BEGIN
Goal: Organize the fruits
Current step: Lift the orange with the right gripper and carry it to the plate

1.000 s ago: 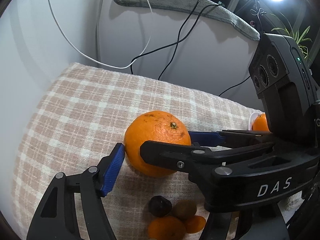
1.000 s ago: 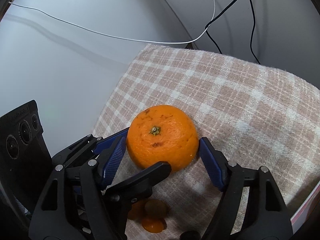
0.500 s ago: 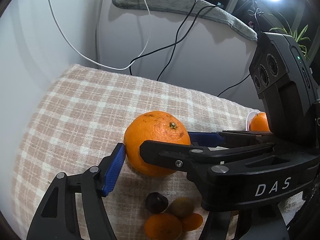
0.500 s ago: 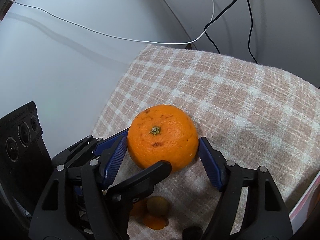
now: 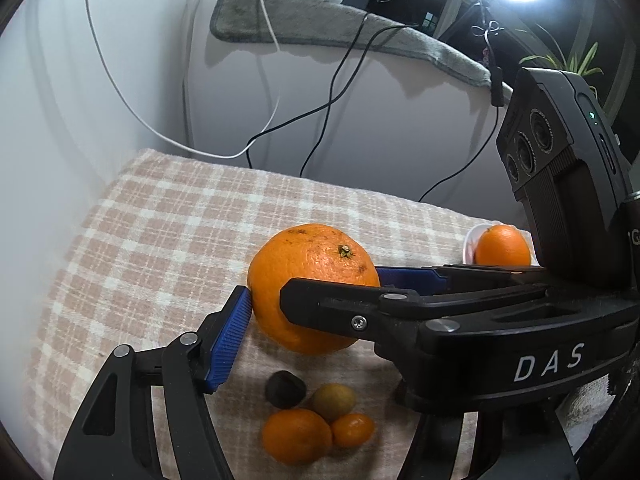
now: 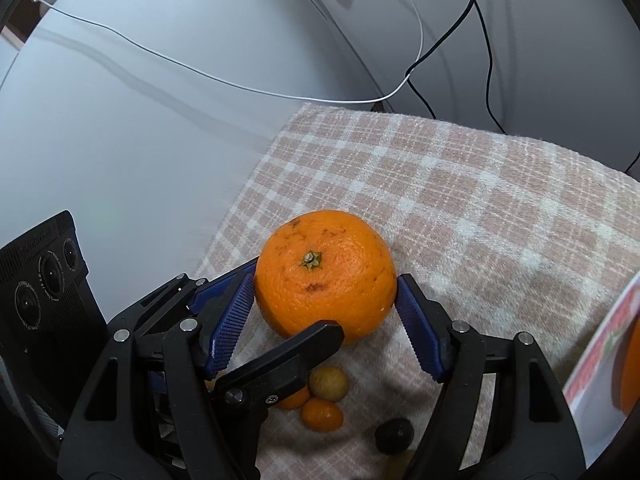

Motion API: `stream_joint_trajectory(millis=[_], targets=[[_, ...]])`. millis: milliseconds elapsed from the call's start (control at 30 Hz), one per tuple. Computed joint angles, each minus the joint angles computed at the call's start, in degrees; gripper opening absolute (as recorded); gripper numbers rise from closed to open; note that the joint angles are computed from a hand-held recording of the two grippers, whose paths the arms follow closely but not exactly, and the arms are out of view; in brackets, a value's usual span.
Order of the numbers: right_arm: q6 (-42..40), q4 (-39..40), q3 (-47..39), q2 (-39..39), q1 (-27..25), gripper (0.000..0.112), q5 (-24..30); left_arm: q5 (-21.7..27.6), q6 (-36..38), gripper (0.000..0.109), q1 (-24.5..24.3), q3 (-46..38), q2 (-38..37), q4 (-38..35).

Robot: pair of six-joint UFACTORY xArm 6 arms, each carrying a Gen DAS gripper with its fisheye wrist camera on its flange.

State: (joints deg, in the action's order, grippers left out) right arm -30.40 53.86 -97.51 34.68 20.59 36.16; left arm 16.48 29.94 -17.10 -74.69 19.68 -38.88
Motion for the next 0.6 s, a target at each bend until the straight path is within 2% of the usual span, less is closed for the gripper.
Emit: stream_joint_trajectory(millis=[600], targets=[[-8.5, 7.4, 19.2, -15.5, -0.4, 0.074, -6.4, -3.6, 2.9, 0.065, -5.8, 7.4, -8.0, -4.0]])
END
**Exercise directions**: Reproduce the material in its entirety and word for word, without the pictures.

**Result**:
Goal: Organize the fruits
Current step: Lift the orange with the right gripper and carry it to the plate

1.000 s ago: 
1.000 s ago: 
0.500 s ago: 
0.500 s ago: 
now: 
now: 

Motion API: `stream_joint_trajectory(millis=[_], targets=[[_, ...]])`. millis: milliseconds elapsed from the call's start (control at 30 Hz), one per tuple. Computed joint angles, each minus the joint angles computed at the call's start, in degrees; gripper opening absolute (as recorded); gripper numbers rise from closed to open; note that the joint angles are computed from a hand-held recording of the two grippers, whose paths the arms follow closely but not exactly, and the arms are out of view; in brackets, a value's usual span.
Order of the numbers: right_arm: q6 (-42..40), q4 (-39..40), q3 (-47..39), q2 (-39..39), q1 (-27..25), gripper (0.000..0.112), q5 (-24..30); left_arm: q5 (-21.7..27.6), q6 (-36..38), gripper (0.000..0.109), q1 (-24.5..24.3), q3 (-46..38), q2 (-38..37), q4 (-38..35).

Robot: pair of six-joint UFACTORY xArm 6 arms, each carrying a Gen DAS gripper with its fisheye wrist camera on its flange.

State: (joints deg, in the action's order, grippers left out) right arm -30.40 53.86 -97.51 34.68 20.59 36.16; left arm 16.48 29.94 -17.10 -74.69 19.68 -38.88
Motion for the next 0.6 s, a target at each bend until the straight path is within 2% of the usual span, less is closed for the gripper.
Emit: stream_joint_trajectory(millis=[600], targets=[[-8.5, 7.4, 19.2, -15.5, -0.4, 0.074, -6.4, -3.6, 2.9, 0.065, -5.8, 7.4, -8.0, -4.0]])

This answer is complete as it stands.